Accessing wasm Memory/Table

JS snippets interacting with the wasm module may commonly need to work with the WebAssembly.Memory and WebAssembly.Table instances associated with the wasm module. This RFC proposes using the wasm itself to pass along these objects, like so:


# #![allow(unused_variables)]
#fn main() {
// lib.rs

#[wasm_bindgen(module = "/js/local-snippet.js")]
extern {
    fn take_u8_slice(memory: &JsValue, ptr: u32, len: u32);
}

#[wasm_bindgen]
pub fn call_local_snippet() {
    let vec = vec![0,1,2,3,4];
    let mem = wasm_bindgen::memory();
    take_u8_slice(&mem, vec.as_ptr() as usize as u32, vec.len() as u32);
}
#}
// js/local-snippet.js

export function take_u8_slice(memory, ptr, len) {
    let slice = new UInt8Array(memory.arrayBuffer, ptr, len);
    // ...
}

Here the wasm_bindgen::memory() existing intrinsic is used to pass along the memory object to the imported JS snippet. To mirror this we'll add wasm_bindgen::function_table() as well to the wasm-bindgen crate as an intrinsic to access the function table and return it as a JsValue.

Eventually we may want a more explicit way to import the memory/table, but for now this should be sufficient for expressiveness.

Drawbacks

  • The initial RFC is fairly conservative. It doesn't work with --nodejs out of the gate nor --no-modules. Additionally it doesn't support JS snippets importing other JS initially. Note that all of these are intended to be supported in the future, it's just thought that it may take more design than we need at the get-go for now.

  • JS snippets must be written in vanilla ES module JS syntax. Common preprocessors like TypeScript can't be used. It's unclear how such preprocessed JS would be imported. It's hoped that JS snippets are small enough that this isn't too much of a problem. Larger JS snippets can always be extracted to an NPM package and postprocessed there. Note that it's always possible for authors to manually run the TypeScript compiler by hand for these use cases, though.

  • The relatively popular --no-modules flag is proposed to be deprecated in favor of a --browser flag, which itself will have a breaking change relative to today. It's thought though that --browser is only very rarely used so is safe to break, and it's also thought that we'll want to avoid breaking --no-modules as-is today.

  • Local JS snippets are required to be written in ES module syntax. This may be a somewhat opinionated stance, but it's intended to make it easier to add future features to wasm-bindgen while continuing to work with JS. The ES module system, however, is the only known official standard throughout the ecosystem, so it's hoped that this is a clear choice for writing local JS snippets.

Rationale and Alternatives

The primary alternative to this system is a macro like js! from stdweb. This allows written small snippets of JS code directly in Rust code, and then wasm-bindgen would have the knowledge to generate appropriate shims. This RFC proposes recognizing module paths instead of this approach as it's thought to be a more general approach. Additionally it's intended that the js! macro can be built on the module directive including local file paths.

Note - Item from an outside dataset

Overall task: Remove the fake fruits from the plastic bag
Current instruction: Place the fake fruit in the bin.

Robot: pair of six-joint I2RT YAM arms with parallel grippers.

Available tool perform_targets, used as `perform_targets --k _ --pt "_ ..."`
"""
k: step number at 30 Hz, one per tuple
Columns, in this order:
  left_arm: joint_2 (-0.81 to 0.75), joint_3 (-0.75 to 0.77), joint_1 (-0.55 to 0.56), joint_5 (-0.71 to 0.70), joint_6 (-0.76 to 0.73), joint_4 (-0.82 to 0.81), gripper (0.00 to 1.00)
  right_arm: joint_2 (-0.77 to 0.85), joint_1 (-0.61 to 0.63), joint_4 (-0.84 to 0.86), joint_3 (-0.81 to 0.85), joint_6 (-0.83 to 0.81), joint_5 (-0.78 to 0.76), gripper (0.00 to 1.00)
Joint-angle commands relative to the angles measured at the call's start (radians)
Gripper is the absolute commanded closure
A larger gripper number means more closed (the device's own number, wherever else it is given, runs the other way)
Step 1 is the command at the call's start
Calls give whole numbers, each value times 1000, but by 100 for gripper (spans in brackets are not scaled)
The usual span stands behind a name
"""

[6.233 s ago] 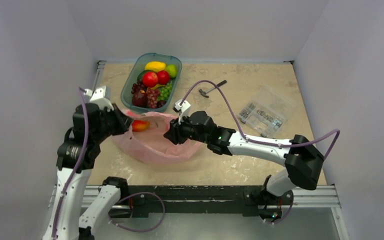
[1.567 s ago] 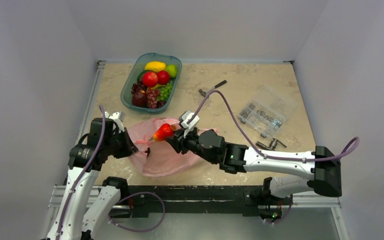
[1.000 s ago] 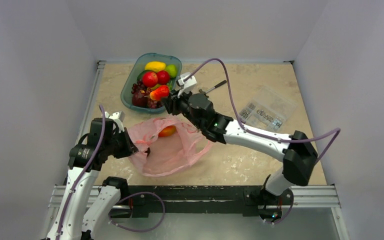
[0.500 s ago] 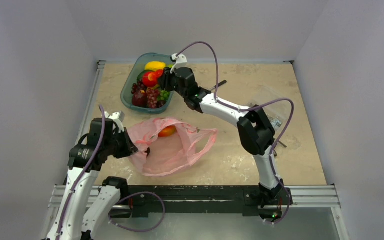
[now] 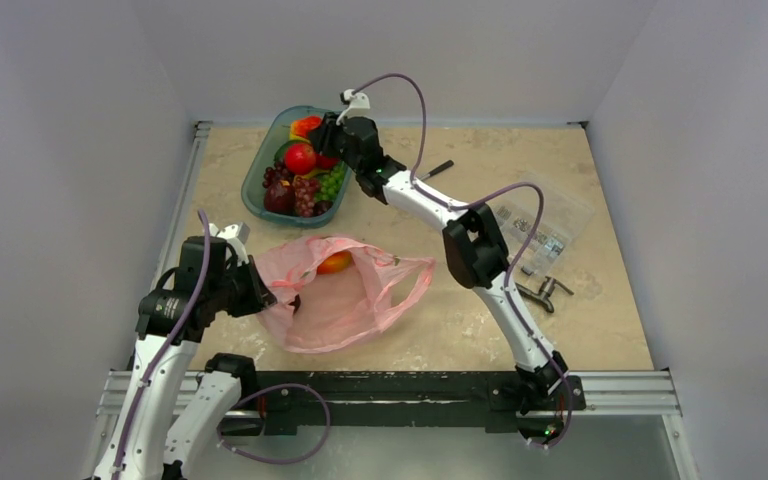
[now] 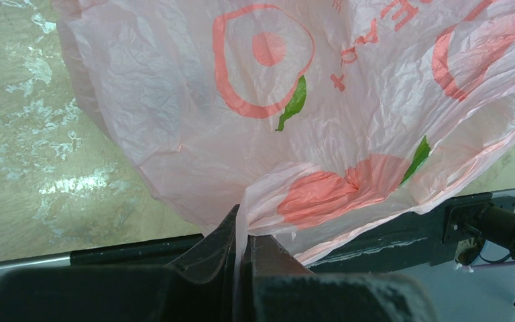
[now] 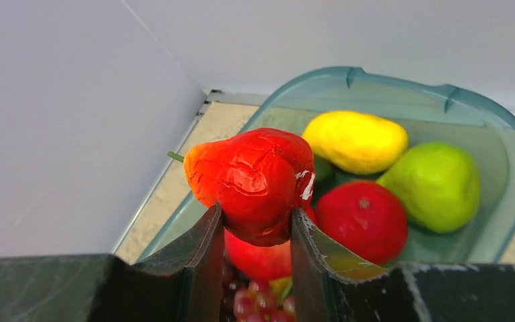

The wasm-bindgen crate may grow a js!-like macro one day, but it's thought that it's best to start with a more conservative approach.

One alternative for ES modules is to simply concatenate all JS together. This way we wouldn't have to parse anything but we'd instead just throw everything into one file. The downside of this approach, however, is that it can easily lead to namespacing conflicts and it also forces everyone to agree on module formats and runs the risk of forcing the module format of the final product.

Another alternative to emitting small files at wasm-bindgen time is to instead unpack all files at runtime by leaving them in custom sections of the wasm executable. This in turn, however, may violate some CSP settings (particularly strict ones).

Unresolved Questions

  • Is it necessary to support --nodejs initially?

  • Is it necessary to support local JS imports in local JS snippets initially?

  • Are there known parsers of JS ES modules today? Are we forced to include a full JS parser or can we have a minimal one which only deals with ES syntax?

  • How would we handle other assets like CSS, HTML, or images that want to be referenced by the final wasm file?